▸ How to complete this task
For each entry, return the text exactly and omit any image.

▸ Material for the task
=======
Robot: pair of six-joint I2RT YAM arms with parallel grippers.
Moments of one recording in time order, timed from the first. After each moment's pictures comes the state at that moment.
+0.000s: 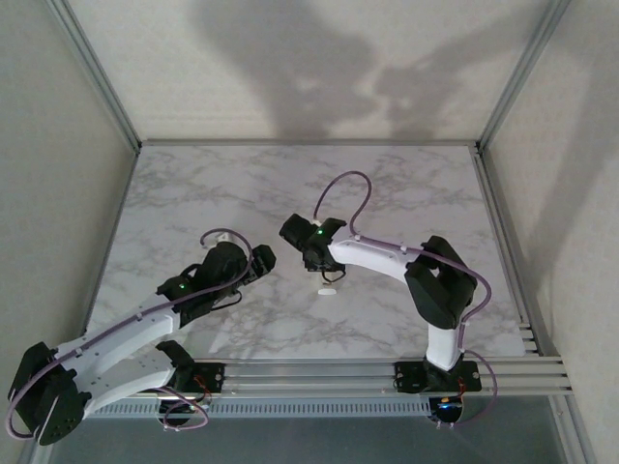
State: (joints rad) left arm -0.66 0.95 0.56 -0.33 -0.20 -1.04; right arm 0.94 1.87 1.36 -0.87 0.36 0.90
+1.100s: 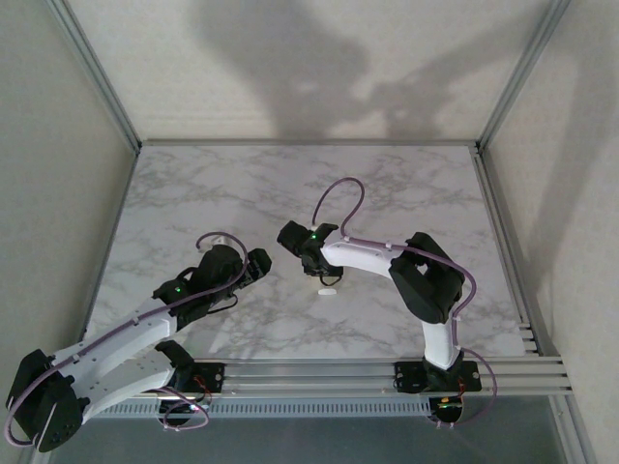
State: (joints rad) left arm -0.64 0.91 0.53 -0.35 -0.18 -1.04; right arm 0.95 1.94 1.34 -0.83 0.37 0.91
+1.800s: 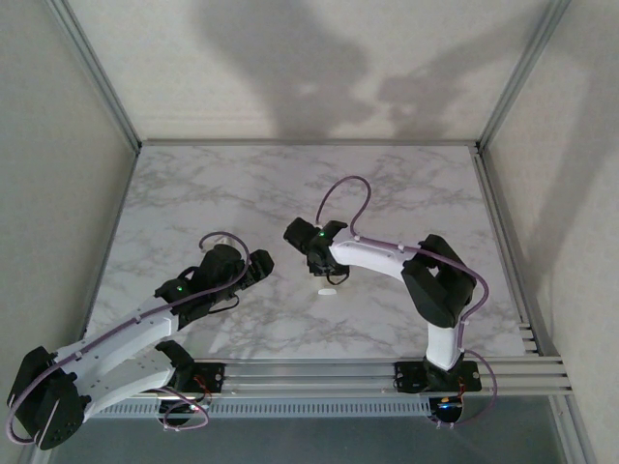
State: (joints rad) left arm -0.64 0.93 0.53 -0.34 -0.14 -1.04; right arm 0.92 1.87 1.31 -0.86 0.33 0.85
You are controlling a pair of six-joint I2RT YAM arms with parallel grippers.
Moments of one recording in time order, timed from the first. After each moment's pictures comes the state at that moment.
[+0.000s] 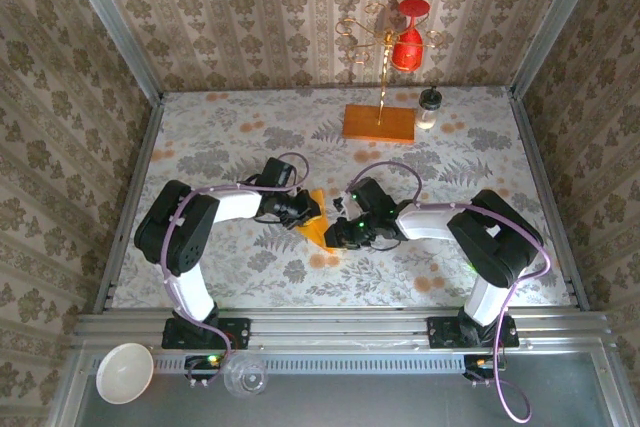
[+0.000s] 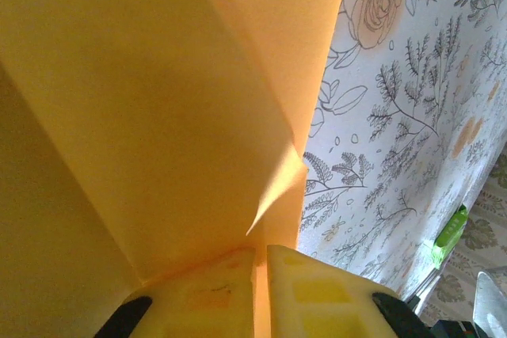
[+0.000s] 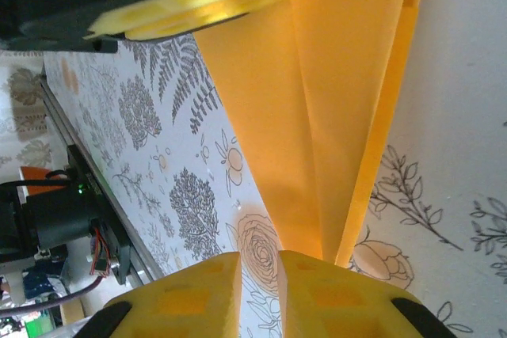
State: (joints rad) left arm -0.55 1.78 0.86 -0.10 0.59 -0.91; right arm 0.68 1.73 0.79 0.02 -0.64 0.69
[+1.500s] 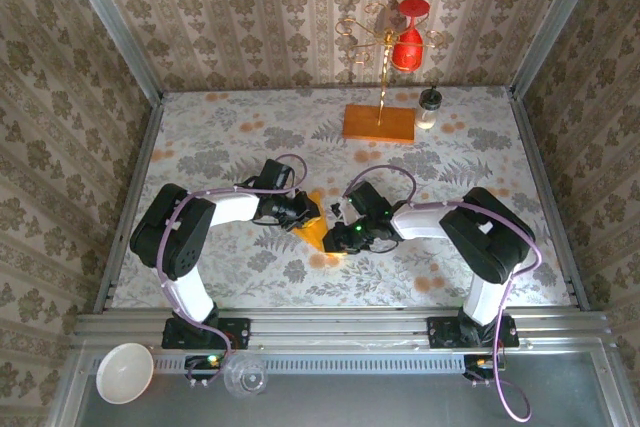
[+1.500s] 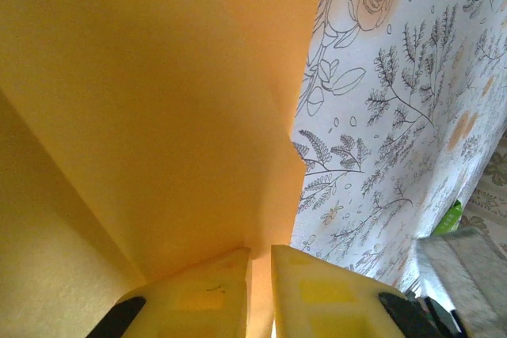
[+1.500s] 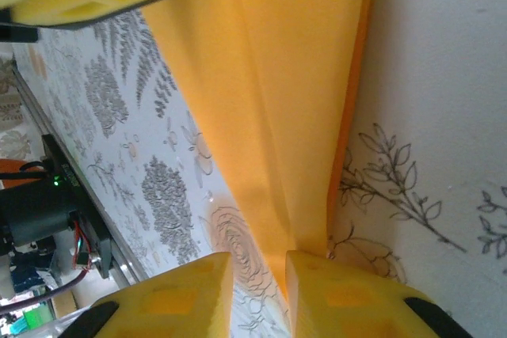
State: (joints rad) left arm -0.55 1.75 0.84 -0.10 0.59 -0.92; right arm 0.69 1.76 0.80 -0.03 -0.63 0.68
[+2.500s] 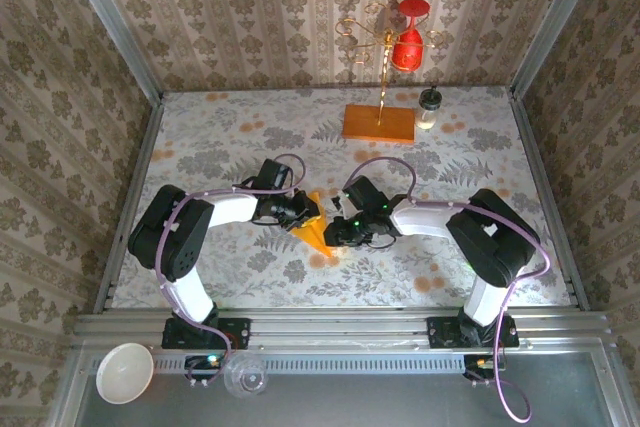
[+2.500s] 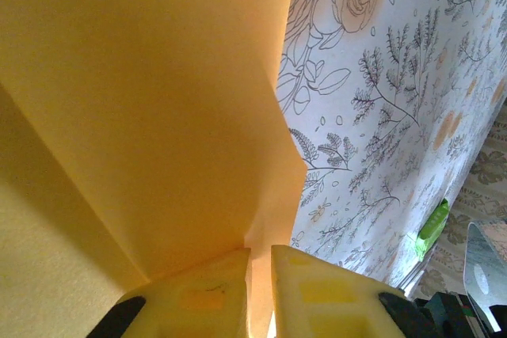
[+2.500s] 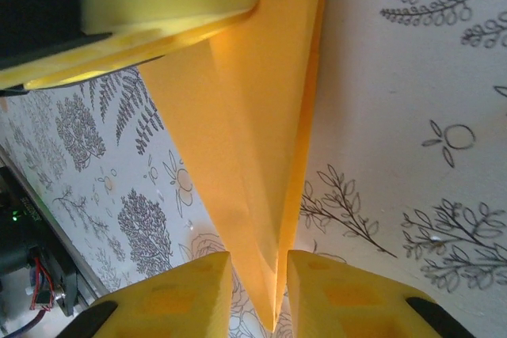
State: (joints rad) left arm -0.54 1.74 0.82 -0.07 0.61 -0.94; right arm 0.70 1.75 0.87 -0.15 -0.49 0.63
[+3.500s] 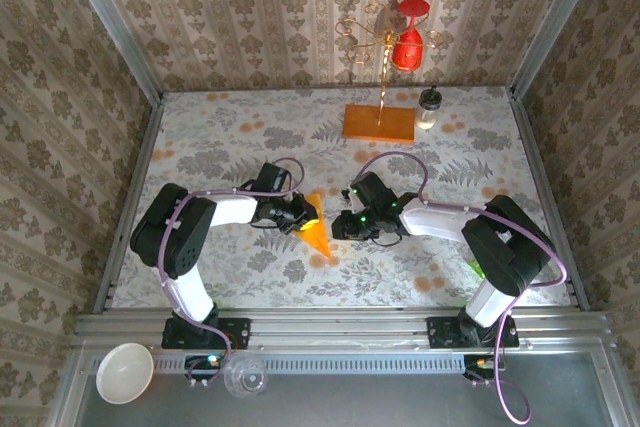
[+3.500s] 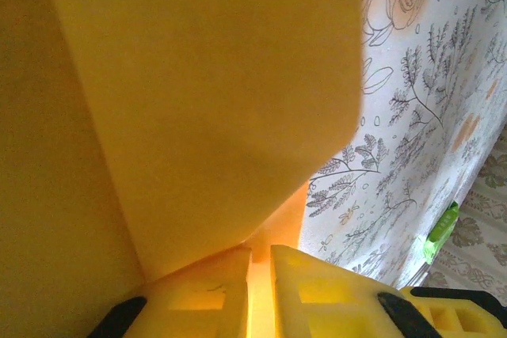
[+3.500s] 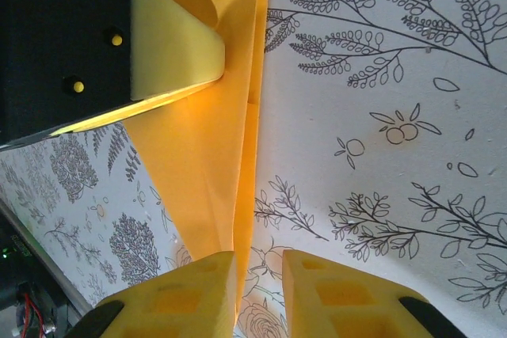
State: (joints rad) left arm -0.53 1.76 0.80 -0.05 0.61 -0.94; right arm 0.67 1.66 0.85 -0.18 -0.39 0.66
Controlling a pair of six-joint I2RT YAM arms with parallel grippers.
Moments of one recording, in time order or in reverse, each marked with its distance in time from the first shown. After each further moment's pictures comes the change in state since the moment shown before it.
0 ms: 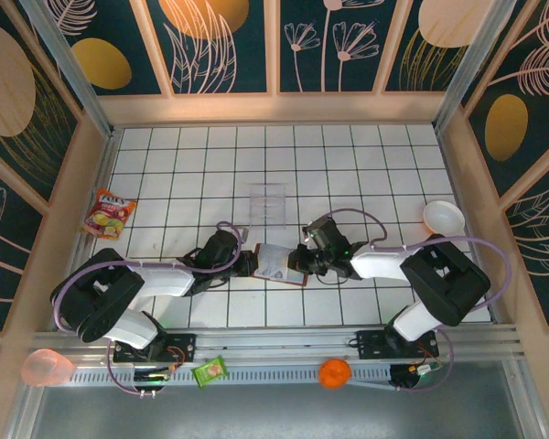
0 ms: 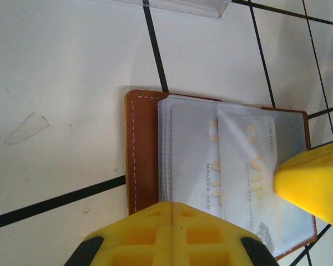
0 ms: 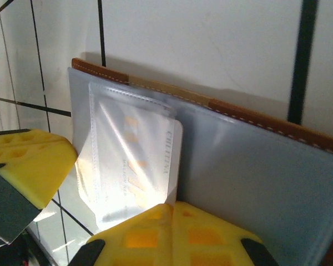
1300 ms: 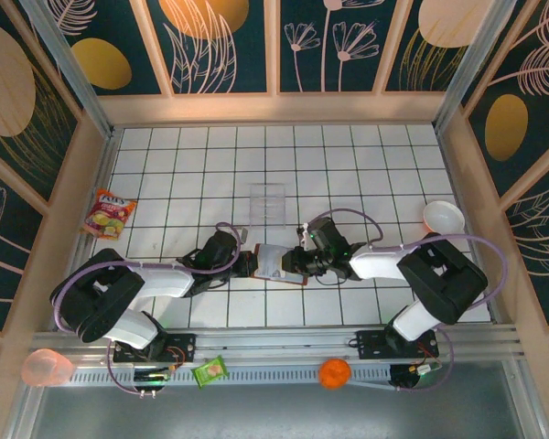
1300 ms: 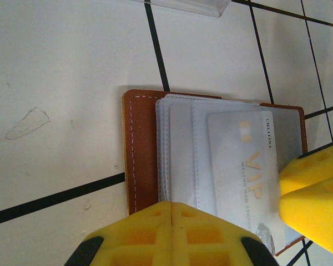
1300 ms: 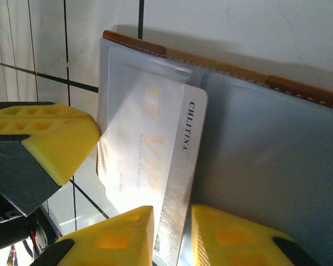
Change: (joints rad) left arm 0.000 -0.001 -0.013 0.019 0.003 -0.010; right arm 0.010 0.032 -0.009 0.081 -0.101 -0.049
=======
▸ Task result
Robot: pair of six-joint I2RT YAM arms with parallel grippers.
Moments of one recording in time order, timed from the first. After each moment's pictures comes the state at that moment.
+0.000s: 
State: (joints rad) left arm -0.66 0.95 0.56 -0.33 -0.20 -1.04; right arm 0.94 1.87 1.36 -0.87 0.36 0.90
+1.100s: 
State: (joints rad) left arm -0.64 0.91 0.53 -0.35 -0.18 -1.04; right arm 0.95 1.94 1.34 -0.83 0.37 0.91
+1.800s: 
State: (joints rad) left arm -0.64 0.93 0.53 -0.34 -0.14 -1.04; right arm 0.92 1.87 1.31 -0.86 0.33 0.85
You are controlling a pair of six-joint I2RT YAM arms with parallel grippers.
Moments of one recording in time order, timed from the first. After each moment's pictures comes the state at that moment.
[+0.000s] 
[+0.000s] 
[+0.000s] 
State: (joints rad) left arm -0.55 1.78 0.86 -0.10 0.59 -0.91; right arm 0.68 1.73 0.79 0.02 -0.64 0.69
[+1.500s] 
[+1.500s] 
[+1.500s] 
State: (joints rad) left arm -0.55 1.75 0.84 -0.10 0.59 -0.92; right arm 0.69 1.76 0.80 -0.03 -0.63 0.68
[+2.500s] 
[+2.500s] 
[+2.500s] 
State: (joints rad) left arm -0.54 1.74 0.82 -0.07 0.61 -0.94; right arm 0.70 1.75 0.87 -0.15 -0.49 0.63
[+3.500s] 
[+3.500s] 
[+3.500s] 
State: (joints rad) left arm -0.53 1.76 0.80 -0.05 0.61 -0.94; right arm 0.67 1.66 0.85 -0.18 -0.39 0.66
Controlling a pair of six-joint I2RT YAM arms with parallel grippers.
Moments of one recording, in time order or in reverse, each marked with its distance in time from the first shown. After each further moment's pictures comes the change in state since the moment shown before it.
0 ms: 
0 ms: 
0 ms: 
1300 ms: 
1300 ms: 
1300 ms: 
Change: (joints rad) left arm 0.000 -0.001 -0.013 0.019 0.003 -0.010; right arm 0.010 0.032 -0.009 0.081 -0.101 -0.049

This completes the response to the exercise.